WORK INSTRUCTIONS -> Could you restate every record below word for word?

Records drawn from a dataset ->
◇ ◇ ◇ ◇ ◇ ◇ ◇
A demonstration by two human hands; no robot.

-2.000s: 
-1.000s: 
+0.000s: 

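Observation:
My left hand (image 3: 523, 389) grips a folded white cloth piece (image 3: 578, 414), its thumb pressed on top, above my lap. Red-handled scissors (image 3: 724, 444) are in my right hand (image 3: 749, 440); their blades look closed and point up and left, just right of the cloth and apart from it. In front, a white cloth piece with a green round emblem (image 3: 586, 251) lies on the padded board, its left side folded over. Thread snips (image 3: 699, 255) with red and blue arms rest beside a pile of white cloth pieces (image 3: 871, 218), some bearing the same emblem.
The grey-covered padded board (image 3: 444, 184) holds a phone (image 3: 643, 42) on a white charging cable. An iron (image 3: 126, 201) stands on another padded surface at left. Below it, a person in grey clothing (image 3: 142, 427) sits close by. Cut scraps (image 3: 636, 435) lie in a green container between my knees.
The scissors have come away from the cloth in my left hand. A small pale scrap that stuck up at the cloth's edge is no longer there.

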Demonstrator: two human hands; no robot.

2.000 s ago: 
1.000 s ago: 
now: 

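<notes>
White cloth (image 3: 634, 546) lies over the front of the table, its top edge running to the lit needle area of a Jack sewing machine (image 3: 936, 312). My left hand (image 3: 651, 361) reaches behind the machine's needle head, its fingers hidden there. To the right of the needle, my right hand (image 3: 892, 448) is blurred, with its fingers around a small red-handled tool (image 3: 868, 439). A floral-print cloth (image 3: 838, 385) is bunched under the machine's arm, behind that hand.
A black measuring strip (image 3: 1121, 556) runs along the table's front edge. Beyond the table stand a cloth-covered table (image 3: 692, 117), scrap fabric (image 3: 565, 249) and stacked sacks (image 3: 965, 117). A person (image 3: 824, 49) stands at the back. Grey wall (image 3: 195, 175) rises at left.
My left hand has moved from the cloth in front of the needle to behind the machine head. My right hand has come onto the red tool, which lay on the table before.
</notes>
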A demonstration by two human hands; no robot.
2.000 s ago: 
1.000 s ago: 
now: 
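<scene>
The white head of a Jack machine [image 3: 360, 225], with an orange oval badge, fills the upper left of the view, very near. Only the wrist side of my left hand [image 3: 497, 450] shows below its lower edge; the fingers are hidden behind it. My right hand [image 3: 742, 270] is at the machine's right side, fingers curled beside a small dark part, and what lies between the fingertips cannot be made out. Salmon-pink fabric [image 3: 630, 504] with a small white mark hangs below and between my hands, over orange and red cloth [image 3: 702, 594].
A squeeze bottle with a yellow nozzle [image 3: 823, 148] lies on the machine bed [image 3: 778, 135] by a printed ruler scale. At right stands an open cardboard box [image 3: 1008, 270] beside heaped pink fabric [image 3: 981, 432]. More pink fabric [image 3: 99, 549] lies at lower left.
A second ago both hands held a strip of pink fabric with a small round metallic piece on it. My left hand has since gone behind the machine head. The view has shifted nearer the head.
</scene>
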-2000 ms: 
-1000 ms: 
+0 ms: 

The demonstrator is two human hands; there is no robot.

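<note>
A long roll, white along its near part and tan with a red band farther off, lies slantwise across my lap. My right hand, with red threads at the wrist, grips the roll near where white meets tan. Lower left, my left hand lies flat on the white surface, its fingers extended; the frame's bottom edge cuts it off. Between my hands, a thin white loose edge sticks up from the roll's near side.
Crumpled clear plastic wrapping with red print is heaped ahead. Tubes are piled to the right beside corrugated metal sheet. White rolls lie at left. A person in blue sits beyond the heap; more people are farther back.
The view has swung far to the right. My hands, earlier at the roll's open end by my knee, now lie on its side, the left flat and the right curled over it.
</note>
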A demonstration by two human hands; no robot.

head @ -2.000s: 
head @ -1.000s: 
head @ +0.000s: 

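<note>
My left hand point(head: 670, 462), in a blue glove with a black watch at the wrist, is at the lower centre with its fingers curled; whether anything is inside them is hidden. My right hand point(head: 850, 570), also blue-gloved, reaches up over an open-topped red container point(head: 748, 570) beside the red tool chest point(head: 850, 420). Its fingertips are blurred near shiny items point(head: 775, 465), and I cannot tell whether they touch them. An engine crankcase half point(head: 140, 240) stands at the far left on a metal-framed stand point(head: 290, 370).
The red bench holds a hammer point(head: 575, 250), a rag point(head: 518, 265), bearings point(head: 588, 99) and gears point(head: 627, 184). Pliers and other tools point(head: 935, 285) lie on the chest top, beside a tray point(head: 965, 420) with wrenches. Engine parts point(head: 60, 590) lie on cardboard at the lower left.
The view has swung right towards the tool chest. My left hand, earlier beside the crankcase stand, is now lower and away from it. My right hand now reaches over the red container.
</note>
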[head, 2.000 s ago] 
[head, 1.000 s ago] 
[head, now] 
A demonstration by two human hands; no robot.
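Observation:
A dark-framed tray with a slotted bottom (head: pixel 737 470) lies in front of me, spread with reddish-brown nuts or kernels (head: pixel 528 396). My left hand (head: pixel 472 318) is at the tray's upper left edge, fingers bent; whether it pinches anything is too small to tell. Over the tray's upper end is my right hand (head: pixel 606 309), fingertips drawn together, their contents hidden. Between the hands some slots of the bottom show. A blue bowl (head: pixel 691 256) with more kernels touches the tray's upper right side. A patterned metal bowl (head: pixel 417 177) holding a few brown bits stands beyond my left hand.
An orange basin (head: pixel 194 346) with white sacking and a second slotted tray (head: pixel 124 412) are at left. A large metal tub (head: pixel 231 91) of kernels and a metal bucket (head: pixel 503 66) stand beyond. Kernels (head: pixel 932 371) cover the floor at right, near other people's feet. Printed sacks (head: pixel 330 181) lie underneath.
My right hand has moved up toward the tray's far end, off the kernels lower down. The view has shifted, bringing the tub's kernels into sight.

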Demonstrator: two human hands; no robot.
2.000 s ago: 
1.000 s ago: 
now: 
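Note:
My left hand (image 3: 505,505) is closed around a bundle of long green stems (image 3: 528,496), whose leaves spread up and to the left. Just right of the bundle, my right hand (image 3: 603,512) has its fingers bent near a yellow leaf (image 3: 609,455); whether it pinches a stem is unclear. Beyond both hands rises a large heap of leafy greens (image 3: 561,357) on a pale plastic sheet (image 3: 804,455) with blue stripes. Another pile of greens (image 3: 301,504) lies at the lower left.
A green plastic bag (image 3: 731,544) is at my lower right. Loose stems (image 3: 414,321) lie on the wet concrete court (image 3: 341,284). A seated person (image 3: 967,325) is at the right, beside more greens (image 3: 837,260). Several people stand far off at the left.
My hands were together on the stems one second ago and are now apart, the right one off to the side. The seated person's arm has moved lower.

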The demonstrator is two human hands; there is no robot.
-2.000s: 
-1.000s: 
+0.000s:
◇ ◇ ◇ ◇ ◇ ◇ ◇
SOLUTION TO THIS PROBLEM ->
A demonstration by two human hands; no robot.

-2.000s: 
-1.000s: 
+0.000s: 

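Observation:
My left hand (image 3: 523, 389) grips a folded white cloth piece (image 3: 578, 414), its thumb pressed on top, above my lap. Red-handled scissors (image 3: 724, 444) are in my right hand (image 3: 749, 440); their blades look closed and point up and left, just right of the cloth and apart from it. In front, a white cloth piece with a green round emblem (image 3: 586, 251) lies on the padded board, its left side folded over. Thread snips (image 3: 699, 255) with red and blue arms rest beside a pile of white cloth pieces (image 3: 871, 218), some bearing the same emblem.
The grey-covered padded board (image 3: 444, 184) holds a phone (image 3: 643, 42) on a white charging cable. An iron (image 3: 126, 201) stands on another padded surface at left. Below it, a person in grey clothing (image 3: 142, 427) sits close by. Cut scraps (image 3: 636, 435) lie in a green container between my knees.
The scissors have come away from the cloth in my left hand. A small pale scrap that stuck up at the cloth's edge is no longer there.
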
Demonstrator: two human hands; no robot.

2.000 s ago: 
1.000 s ago: 
now: 

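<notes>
White cloth (image 3: 634, 546) lies over the front of the table, its top edge running to the lit needle area of a Jack sewing machine (image 3: 936, 312). My left hand (image 3: 651, 361) reaches behind the machine's needle head, its fingers hidden there. To the right of the needle, my right hand (image 3: 892, 448) is blurred, with its fingers around a small red-handled tool (image 3: 868, 439). A floral-print cloth (image 3: 838, 385) is bunched under the machine's arm, behind that hand.
A black measuring strip (image 3: 1121, 556) runs along the table's front edge. Beyond the table stand a cloth-covered table (image 3: 692, 117), scrap fabric (image 3: 565, 249) and stacked sacks (image 3: 965, 117). A person (image 3: 824, 49) stands at the back. Grey wall (image 3: 195, 175) rises at left.
My left hand has moved from the cloth in front of the needle to behind the machine head. My right hand has come onto the red tool, which lay on the table before.
</notes>
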A demonstration by two human hands; no robot.
2.000 s ago: 
1.000 s ago: 
now: 
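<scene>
The white head of a Jack machine [image 3: 360, 225], with an orange oval badge, fills the upper left of the view, very near. Only the wrist side of my left hand [image 3: 497, 450] shows below its lower edge; the fingers are hidden behind it. My right hand [image 3: 742, 270] is at the machine's right side, fingers curled beside a small dark part, and what lies between the fingertips cannot be made out. Salmon-pink fabric [image 3: 630, 504] with a small white mark hangs below and between my hands, over orange and red cloth [image 3: 702, 594].
A squeeze bottle with a yellow nozzle [image 3: 823, 148] lies on the machine bed [image 3: 778, 135] by a printed ruler scale. At right stands an open cardboard box [image 3: 1008, 270] beside heaped pink fabric [image 3: 981, 432]. More pink fabric [image 3: 99, 549] lies at lower left.
A second ago both hands held a strip of pink fabric with a small round metallic piece on it. My left hand has since gone behind the machine head. The view has shifted nearer the head.
</scene>
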-2000 ms: 
-1000 ms: 
+0 ms: 

The demonstrator is two human hands; there is no robot.

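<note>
A long roll, white along its near part and tan with a red band farther off, lies slantwise across my lap. My right hand, with red threads at the wrist, grips the roll near where white meets tan. Lower left, my left hand lies flat on the white surface, its fingers extended; the frame's bottom edge cuts it off. Between my hands, a thin white loose edge sticks up from the roll's near side.
Crumpled clear plastic wrapping with red print is heaped ahead. Tubes are piled to the right beside corrugated metal sheet. White rolls lie at left. A person in blue sits beyond the heap; more people are farther back.
The view has swung far to the right. My hands, earlier at the roll's open end by my knee, now lie on its side, the left flat and the right curled over it.
</note>
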A demonstration by two human hands; no robot.

head @ -2.000s: 
head @ -1.000s: 
head @ +0.000s: 

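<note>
My left hand point(head: 670, 462), in a blue glove with a black watch at the wrist, is at the lower centre with its fingers curled; whether anything is inside them is hidden. My right hand point(head: 850, 570), also blue-gloved, reaches up over an open-topped red container point(head: 748, 570) beside the red tool chest point(head: 850, 420). Its fingertips are blurred near shiny items point(head: 775, 465), and I cannot tell whether they touch them. An engine crankcase half point(head: 140, 240) stands at the far left on a metal-framed stand point(head: 290, 370).
The red bench holds a hammer point(head: 575, 250), a rag point(head: 518, 265), bearings point(head: 588, 99) and gears point(head: 627, 184). Pliers and other tools point(head: 935, 285) lie on the chest top, beside a tray point(head: 965, 420) with wrenches. Engine parts point(head: 60, 590) lie on cardboard at the lower left.
The view has swung right towards the tool chest. My left hand, earlier beside the crankcase stand, is now lower and away from it. My right hand now reaches over the red container.
</note>
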[head, 2.000 s ago] 
[head, 1.000 s ago] 
[head, now] 
A demonstration by two human hands; no robot.
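Observation:
A dark-framed tray with a slotted bottom (head: pixel 737 470) lies in front of me, spread with reddish-brown nuts or kernels (head: pixel 528 396). My left hand (head: pixel 472 318) is at the tray's upper left edge, fingers bent; whether it pinches anything is too small to tell. Over the tray's upper end is my right hand (head: pixel 606 309), fingertips drawn together, their contents hidden. Between the hands some slots of the bottom show. A blue bowl (head: pixel 691 256) with more kernels touches the tray's upper right side. A patterned metal bowl (head: pixel 417 177) holding a few brown bits stands beyond my left hand.
An orange basin (head: pixel 194 346) with white sacking and a second slotted tray (head: pixel 124 412) are at left. A large metal tub (head: pixel 231 91) of kernels and a metal bucket (head: pixel 503 66) stand beyond. Kernels (head: pixel 932 371) cover the floor at right, near other people's feet. Printed sacks (head: pixel 330 181) lie underneath.
My right hand has moved up toward the tray's far end, off the kernels lower down. The view has shifted, bringing the tub's kernels into sight.
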
Demonstrator: two human hands; no robot.
2.000 s ago: 
1.000 s ago: 
now: 
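Note:
My left hand (image 3: 505,505) is closed around a bundle of long green stems (image 3: 528,496), whose leaves spread up and to the left. Just right of the bundle, my right hand (image 3: 603,512) has its fingers bent near a yellow leaf (image 3: 609,455); whether it pinches a stem is unclear. Beyond both hands rises a large heap of leafy greens (image 3: 561,357) on a pale plastic sheet (image 3: 804,455) with blue stripes. Another pile of greens (image 3: 301,504) lies at the lower left.
A green plastic bag (image 3: 731,544) is at my lower right. Loose stems (image 3: 414,321) lie on the wet concrete court (image 3: 341,284). A seated person (image 3: 967,325) is at the right, beside more greens (image 3: 837,260). Several people stand far off at the left.
My hands were together on the stems one second ago and are now apart, the right one off to the side. The seated person's arm has moved lower.
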
The demonstrator is two human hands; there is no robot.
-2.000s: 
-1.000s: 
+0.000s:

At this point, the answer is complete.